Records from a data source:
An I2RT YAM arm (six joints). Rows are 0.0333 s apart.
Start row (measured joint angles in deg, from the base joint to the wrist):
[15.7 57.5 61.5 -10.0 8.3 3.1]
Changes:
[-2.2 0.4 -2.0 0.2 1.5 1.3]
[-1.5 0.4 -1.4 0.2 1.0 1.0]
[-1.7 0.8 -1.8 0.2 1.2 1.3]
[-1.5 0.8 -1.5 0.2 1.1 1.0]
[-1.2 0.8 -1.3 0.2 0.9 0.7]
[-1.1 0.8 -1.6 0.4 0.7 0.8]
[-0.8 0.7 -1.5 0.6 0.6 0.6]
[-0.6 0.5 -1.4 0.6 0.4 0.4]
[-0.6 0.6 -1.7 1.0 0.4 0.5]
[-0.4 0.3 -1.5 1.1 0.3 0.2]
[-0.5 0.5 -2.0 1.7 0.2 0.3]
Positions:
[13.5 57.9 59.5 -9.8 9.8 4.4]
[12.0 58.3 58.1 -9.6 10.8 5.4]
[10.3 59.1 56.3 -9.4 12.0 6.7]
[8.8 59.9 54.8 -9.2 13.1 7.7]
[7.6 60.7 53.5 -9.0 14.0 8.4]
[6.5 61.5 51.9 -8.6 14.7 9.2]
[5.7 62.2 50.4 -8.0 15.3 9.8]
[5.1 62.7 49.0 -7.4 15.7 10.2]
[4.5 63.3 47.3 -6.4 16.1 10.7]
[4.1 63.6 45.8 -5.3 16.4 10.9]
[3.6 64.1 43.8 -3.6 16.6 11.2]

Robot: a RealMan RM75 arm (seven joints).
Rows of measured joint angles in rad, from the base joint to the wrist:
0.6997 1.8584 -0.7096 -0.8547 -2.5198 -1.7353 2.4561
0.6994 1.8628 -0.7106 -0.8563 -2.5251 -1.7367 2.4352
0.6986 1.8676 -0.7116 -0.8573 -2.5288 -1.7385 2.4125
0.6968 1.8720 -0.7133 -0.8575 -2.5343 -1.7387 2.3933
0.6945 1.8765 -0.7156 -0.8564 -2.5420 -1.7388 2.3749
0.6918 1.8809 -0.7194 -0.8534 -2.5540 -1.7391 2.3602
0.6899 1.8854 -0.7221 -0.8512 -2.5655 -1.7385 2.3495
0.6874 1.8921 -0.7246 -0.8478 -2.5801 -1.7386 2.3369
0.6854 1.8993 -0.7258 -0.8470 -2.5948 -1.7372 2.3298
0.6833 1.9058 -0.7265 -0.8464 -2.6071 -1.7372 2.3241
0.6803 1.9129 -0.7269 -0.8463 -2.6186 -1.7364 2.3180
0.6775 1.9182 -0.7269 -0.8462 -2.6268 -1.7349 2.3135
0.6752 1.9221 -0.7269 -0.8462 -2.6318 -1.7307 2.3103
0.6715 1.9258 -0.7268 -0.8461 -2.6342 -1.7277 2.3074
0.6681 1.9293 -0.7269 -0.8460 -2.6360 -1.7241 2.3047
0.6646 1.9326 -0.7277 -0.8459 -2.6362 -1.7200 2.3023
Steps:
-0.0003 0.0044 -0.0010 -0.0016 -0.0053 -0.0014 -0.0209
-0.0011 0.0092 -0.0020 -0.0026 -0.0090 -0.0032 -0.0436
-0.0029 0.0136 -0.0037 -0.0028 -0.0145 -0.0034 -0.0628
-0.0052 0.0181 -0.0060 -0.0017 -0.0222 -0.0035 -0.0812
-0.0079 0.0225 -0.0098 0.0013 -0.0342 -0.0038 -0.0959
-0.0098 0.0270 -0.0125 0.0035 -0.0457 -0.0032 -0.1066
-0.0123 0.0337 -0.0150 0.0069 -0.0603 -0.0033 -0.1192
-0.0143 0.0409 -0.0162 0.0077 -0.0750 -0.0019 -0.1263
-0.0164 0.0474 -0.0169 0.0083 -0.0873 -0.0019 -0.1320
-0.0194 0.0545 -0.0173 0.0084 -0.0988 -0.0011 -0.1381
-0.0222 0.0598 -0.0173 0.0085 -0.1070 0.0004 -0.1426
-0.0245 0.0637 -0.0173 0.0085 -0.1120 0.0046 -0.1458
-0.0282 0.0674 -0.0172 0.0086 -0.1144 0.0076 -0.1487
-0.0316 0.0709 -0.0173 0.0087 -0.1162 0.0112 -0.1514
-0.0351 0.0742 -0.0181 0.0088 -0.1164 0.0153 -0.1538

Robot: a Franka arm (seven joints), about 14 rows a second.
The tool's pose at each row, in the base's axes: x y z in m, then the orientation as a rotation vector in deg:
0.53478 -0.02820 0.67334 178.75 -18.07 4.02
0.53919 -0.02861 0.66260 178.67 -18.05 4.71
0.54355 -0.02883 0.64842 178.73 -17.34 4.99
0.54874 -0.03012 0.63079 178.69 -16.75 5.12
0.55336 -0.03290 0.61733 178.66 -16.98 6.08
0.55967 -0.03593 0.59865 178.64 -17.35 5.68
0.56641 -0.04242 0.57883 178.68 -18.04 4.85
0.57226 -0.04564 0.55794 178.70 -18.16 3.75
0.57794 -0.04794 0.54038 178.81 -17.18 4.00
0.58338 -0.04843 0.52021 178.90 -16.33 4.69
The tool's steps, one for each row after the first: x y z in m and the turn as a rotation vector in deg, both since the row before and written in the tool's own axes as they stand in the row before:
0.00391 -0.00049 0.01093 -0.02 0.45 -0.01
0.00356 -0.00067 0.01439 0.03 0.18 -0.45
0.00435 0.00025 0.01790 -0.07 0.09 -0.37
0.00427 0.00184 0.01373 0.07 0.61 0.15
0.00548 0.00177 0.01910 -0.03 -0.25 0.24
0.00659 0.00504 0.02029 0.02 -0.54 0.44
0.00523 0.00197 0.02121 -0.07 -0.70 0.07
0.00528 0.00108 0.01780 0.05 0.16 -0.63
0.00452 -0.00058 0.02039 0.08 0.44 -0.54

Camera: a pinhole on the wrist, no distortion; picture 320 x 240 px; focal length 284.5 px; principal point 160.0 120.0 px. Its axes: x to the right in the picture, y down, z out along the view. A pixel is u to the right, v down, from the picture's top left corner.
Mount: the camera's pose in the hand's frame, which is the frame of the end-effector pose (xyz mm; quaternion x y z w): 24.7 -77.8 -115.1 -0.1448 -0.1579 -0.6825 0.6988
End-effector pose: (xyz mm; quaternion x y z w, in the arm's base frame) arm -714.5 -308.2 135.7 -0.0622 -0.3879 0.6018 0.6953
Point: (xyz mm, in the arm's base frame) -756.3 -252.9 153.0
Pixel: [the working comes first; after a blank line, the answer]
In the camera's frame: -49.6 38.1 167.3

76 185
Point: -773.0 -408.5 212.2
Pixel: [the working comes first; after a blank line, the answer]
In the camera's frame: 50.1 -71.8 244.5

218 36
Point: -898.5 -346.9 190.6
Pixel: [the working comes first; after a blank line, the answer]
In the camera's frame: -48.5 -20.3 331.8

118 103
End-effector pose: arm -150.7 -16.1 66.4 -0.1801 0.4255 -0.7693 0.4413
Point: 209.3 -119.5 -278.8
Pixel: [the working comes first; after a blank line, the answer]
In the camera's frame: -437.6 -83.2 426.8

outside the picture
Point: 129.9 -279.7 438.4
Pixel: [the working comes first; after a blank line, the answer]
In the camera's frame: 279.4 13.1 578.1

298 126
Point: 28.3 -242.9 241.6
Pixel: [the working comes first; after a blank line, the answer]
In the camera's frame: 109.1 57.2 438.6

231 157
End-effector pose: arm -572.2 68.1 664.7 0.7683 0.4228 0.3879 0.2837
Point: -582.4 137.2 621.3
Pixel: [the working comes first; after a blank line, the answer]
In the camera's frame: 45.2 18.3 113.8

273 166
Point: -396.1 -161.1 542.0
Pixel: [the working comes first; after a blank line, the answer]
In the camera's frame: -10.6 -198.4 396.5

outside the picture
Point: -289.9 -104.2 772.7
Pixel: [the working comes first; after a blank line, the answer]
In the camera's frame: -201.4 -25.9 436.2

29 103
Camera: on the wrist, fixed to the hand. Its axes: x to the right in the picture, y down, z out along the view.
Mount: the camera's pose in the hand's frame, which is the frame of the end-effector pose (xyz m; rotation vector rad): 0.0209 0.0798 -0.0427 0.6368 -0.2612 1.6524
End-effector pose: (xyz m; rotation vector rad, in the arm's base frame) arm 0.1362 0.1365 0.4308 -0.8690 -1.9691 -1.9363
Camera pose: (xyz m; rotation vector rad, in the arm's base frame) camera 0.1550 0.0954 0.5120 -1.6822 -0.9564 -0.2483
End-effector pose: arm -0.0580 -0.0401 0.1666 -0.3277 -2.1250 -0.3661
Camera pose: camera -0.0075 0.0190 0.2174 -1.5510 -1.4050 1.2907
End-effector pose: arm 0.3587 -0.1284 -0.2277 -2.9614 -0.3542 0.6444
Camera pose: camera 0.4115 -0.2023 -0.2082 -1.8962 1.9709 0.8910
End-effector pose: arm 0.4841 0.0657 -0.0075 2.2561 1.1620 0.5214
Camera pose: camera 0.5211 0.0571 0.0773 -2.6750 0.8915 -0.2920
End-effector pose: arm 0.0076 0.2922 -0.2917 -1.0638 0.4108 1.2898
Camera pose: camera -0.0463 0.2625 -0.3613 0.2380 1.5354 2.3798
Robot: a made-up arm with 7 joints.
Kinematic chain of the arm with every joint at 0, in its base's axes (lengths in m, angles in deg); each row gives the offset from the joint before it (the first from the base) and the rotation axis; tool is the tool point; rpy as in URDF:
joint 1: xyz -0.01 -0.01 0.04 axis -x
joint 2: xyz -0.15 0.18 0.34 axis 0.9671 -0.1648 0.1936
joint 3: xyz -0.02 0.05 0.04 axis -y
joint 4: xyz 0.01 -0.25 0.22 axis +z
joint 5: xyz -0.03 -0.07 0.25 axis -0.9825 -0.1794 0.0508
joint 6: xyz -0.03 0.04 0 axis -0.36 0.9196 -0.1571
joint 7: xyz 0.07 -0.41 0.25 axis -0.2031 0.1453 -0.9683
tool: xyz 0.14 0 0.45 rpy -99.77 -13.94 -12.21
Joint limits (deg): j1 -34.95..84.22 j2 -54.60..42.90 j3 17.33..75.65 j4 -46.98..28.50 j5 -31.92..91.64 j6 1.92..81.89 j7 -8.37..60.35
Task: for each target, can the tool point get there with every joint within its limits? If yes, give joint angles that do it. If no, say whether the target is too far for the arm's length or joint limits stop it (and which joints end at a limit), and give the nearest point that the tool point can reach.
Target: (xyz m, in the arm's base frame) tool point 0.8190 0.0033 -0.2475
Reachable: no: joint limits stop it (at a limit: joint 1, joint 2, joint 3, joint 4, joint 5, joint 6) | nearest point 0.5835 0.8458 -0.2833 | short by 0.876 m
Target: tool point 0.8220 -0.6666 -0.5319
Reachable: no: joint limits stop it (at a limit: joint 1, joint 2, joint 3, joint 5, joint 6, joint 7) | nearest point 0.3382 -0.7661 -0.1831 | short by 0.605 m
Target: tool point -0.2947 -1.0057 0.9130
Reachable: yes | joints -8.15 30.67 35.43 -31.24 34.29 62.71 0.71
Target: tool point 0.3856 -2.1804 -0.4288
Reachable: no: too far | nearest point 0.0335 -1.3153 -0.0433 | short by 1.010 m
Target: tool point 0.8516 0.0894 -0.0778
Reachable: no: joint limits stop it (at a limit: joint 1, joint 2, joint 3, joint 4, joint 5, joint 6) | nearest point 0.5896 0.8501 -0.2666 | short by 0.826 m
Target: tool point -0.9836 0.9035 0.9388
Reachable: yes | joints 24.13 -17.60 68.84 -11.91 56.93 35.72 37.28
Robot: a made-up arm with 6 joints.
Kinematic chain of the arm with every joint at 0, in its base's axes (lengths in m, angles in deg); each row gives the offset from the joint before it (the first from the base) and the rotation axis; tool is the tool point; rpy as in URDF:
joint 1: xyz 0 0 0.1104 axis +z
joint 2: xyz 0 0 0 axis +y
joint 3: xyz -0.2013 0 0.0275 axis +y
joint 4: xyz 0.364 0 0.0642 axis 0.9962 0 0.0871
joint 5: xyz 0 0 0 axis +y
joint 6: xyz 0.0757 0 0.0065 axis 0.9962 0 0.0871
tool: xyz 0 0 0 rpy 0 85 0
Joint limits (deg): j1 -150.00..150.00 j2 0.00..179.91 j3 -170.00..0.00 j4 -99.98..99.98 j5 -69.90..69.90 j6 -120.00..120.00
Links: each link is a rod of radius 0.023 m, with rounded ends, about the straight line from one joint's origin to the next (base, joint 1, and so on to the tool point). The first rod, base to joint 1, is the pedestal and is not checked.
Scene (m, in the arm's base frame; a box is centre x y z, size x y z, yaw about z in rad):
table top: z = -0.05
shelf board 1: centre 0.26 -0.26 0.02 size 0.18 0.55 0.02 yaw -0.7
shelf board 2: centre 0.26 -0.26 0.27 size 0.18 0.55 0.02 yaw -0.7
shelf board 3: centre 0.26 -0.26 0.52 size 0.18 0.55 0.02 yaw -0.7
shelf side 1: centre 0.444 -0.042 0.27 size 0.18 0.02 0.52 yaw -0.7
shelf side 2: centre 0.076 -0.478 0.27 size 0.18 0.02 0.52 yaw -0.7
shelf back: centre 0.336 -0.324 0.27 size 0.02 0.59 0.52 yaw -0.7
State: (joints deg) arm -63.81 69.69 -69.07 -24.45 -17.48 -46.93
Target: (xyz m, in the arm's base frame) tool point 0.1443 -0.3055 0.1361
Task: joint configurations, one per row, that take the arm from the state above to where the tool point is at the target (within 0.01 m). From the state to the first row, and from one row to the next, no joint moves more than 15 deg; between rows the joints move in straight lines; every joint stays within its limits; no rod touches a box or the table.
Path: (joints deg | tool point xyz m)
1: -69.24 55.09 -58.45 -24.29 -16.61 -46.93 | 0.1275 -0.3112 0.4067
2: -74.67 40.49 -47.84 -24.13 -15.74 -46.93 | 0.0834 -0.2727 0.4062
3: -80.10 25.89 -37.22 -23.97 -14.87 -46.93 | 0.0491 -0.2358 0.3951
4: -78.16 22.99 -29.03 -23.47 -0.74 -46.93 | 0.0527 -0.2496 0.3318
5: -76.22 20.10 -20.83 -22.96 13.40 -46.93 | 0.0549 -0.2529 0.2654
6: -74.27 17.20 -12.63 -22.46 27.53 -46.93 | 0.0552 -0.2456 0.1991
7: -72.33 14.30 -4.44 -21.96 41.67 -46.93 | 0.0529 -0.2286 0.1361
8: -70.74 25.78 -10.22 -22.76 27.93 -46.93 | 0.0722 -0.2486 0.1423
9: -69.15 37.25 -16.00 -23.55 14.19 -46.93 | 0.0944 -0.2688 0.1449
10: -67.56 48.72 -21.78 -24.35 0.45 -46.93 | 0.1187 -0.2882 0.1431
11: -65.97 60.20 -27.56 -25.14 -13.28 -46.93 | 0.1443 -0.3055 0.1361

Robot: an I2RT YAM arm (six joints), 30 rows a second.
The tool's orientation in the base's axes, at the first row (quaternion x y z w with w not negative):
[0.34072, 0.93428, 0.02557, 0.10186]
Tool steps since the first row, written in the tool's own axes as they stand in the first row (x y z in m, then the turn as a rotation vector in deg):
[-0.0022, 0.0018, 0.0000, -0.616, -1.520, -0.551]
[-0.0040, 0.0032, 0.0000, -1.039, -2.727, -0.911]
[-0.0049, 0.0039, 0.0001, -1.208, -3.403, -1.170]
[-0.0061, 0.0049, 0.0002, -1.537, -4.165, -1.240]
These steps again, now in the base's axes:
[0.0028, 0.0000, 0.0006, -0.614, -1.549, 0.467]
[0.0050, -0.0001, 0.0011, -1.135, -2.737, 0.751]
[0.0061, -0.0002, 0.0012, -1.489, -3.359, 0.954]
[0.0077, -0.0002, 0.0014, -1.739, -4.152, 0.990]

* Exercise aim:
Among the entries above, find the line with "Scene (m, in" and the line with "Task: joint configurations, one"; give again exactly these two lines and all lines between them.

* Expected output:
Scene (m, in the arm's base frame; a box is centre x y z, size x y z, yaw about z in rad):
table top: z = -0.05
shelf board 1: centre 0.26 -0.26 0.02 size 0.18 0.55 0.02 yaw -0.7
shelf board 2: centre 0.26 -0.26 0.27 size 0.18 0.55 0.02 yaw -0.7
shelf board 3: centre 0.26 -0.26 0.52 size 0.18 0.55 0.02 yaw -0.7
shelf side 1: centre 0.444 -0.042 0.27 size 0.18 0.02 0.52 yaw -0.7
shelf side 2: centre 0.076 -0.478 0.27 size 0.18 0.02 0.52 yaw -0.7
shelf back: centre 0.336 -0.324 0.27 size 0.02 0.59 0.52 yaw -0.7
State: (joints deg) arm -63.81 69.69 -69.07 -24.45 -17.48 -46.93
Target: (xyz m, in the arm's base frame) tool point 0.1443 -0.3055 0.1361
Task: joint configurations, one per row, that take the arm from the state above to where the tool point is at the target (within 0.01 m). From the state to the first row, and from one row to the next, no joint moves more than 15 deg; between rows the joints move in straight lines; every joint stays within its limits; no rod touches a box or the table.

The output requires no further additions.